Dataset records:
------------------------------------------------------------------------
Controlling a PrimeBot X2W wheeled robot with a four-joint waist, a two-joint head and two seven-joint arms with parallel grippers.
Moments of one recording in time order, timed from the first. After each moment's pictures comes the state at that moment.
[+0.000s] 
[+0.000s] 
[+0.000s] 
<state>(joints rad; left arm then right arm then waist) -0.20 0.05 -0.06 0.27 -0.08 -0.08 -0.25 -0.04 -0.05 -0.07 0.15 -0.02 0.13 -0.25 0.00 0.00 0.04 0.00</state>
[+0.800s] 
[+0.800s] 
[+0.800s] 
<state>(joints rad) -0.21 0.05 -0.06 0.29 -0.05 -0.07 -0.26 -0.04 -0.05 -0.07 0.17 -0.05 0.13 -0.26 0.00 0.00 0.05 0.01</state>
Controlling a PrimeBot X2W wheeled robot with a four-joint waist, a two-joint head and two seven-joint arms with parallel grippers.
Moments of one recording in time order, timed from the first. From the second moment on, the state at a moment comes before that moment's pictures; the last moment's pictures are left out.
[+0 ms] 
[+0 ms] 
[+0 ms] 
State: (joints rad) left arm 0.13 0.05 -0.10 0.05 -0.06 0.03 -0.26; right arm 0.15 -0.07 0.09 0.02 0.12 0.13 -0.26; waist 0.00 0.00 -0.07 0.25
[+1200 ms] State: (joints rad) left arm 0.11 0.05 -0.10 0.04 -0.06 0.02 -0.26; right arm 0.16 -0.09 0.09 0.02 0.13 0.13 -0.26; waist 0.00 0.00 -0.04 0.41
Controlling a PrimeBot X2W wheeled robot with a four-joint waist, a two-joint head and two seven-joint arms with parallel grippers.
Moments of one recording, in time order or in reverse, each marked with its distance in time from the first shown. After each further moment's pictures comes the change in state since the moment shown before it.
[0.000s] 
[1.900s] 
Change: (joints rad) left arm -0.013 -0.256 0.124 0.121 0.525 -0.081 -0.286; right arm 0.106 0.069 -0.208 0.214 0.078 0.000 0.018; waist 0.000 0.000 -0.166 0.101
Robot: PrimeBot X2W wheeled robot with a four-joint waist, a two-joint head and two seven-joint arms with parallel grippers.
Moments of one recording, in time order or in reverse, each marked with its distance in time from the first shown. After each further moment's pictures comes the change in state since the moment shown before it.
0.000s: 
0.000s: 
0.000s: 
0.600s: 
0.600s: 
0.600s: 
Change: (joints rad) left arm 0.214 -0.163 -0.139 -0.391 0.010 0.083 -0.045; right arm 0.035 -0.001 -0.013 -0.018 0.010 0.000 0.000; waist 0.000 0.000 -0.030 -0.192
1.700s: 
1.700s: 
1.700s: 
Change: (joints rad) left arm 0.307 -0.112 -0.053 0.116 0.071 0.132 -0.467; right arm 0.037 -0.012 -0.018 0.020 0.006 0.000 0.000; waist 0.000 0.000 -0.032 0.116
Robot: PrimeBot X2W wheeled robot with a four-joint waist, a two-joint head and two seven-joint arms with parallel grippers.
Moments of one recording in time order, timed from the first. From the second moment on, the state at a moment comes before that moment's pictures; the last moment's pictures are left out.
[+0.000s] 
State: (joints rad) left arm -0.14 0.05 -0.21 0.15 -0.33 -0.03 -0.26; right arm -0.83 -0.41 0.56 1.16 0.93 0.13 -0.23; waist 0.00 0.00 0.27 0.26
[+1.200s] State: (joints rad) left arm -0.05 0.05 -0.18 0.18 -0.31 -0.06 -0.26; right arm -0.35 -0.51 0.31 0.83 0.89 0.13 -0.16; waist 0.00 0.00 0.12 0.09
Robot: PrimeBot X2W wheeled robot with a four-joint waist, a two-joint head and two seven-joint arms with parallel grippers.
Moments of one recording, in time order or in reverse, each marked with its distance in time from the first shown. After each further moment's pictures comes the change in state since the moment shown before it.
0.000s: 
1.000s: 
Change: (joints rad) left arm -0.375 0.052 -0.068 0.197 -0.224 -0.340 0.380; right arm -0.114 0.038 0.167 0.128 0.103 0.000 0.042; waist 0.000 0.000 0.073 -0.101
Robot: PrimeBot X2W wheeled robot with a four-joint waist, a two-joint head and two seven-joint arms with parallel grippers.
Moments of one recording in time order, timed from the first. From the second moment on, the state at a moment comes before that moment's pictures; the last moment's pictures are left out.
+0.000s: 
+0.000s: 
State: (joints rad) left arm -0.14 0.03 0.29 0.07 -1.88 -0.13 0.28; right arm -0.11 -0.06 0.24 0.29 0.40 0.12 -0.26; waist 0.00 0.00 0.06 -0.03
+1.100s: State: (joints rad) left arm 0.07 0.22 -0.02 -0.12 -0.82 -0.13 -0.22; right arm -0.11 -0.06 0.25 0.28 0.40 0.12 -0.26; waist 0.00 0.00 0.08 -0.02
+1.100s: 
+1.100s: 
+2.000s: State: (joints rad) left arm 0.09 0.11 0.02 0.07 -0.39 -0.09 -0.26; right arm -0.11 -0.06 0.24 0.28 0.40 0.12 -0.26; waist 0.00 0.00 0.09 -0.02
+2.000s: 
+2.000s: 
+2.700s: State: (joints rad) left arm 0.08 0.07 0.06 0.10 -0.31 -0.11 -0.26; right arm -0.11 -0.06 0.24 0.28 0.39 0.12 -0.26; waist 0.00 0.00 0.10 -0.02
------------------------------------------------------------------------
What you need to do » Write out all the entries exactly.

Reply »
Controlling a PrimeBot X2W wheeled robot with a four-joint waist, a two-joint head and two seven-joint arms with parallel grippers.
Moments of one recording in time order, timed from the first. After each moment's pictures comes the state at that moment.
[+0.000s] 
[+0.000s] 
[+0.000s] 
<state>(joints rad; left arm then right arm then waist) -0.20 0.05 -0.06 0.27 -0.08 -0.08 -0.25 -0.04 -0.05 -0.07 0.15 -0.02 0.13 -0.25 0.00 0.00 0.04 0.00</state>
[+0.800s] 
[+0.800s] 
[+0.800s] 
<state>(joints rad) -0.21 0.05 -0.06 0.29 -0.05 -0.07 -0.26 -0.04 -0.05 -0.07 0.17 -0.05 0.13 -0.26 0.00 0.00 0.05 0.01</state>
Controlling a PrimeBot X2W wheeled robot with a four-joint waist, a two-joint head and two seven-joint arms with parallel grippers.
Moments of one recording in time order, timed from the first. From the second moment on, the state at a moment comes before that moment's pictures; the last moment's pictures are left out.
[+0 ms] 
[+0 ms] 
[+0 ms] 
State: (joints rad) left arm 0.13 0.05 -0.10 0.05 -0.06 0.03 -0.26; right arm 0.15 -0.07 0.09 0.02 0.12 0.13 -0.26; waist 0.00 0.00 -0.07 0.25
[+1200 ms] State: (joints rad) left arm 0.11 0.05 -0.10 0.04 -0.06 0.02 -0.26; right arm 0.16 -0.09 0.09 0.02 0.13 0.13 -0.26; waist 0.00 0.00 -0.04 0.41
Controlling a PrimeBot X2W wheeled robot with a four-joint waist, a two-joint head and two seven-joint arms with parallel grippers.
Moments of one recording, in time order or in reverse, each marked with its distance in time from the first shown. After each further moment's pictures comes the change in state since the moment shown before it.
[0.000s] 
[1.900s] 
Change: (joints rad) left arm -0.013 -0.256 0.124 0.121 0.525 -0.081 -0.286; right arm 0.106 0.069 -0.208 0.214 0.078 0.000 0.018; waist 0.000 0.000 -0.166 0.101
Robot: PrimeBot X2W wheeled robot with a four-joint waist, a two-joint head and two seven-joint arms with parallel grippers.
Moments of one recording, in time order or in reverse, each marked with its distance in time from the first shown. After each further moment's pictures comes the change in state since the moment shown before it.
0.000s: 
0.000s: 
0.000s: 
0.600s: 
0.600s: 
0.600s: 
Change: (joints rad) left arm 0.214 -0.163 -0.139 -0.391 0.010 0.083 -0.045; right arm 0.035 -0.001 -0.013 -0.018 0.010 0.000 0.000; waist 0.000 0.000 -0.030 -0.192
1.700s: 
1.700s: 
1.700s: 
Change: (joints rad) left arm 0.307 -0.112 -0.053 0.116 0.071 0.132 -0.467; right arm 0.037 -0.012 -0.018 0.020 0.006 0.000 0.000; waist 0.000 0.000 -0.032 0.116
Robot: PrimeBot X2W wheeled robot with a four-joint waist, a two-joint head and two seven-joint arms with parallel grippers.
Moments of one recording in time order, timed from the first. From the second moment on, the state at a moment comes before that moment's pictures; the last moment's pictures are left out.
[+0.000s] 
State: (joints rad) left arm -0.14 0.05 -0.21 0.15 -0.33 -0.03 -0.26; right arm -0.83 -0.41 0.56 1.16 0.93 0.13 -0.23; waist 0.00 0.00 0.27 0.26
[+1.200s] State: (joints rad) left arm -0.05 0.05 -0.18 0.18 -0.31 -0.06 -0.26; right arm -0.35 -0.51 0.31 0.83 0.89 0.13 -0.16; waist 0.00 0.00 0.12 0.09
Robot: PrimeBot X2W wheeled robot with a four-joint waist, a two-joint head and two seven-joint arms with parallel grippers.
Moments of one recording, in time order or in reverse, each marked with its distance in time from the first shown. After each further moment's pictures comes the change in state since the moment shown before it.
0.000s: 
1.000s: 
Change: (joints rad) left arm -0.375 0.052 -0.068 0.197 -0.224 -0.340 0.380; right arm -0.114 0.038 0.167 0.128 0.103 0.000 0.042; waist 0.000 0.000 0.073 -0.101
Robot: PrimeBot X2W wheeled robot with a four-joint waist, a two-joint head and two seven-joint arms with parallel grippers.
Moments of one recording in time order, timed from the first. From the second moment on, the state at a moment comes before that moment's pictures; the last moment's pictures are left out.
+0.000s: 
+0.000s: 
State: (joints rad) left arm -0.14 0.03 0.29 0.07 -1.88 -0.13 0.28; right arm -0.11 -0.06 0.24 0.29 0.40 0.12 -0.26; waist 0.00 0.00 0.06 -0.03
+1.100s: State: (joints rad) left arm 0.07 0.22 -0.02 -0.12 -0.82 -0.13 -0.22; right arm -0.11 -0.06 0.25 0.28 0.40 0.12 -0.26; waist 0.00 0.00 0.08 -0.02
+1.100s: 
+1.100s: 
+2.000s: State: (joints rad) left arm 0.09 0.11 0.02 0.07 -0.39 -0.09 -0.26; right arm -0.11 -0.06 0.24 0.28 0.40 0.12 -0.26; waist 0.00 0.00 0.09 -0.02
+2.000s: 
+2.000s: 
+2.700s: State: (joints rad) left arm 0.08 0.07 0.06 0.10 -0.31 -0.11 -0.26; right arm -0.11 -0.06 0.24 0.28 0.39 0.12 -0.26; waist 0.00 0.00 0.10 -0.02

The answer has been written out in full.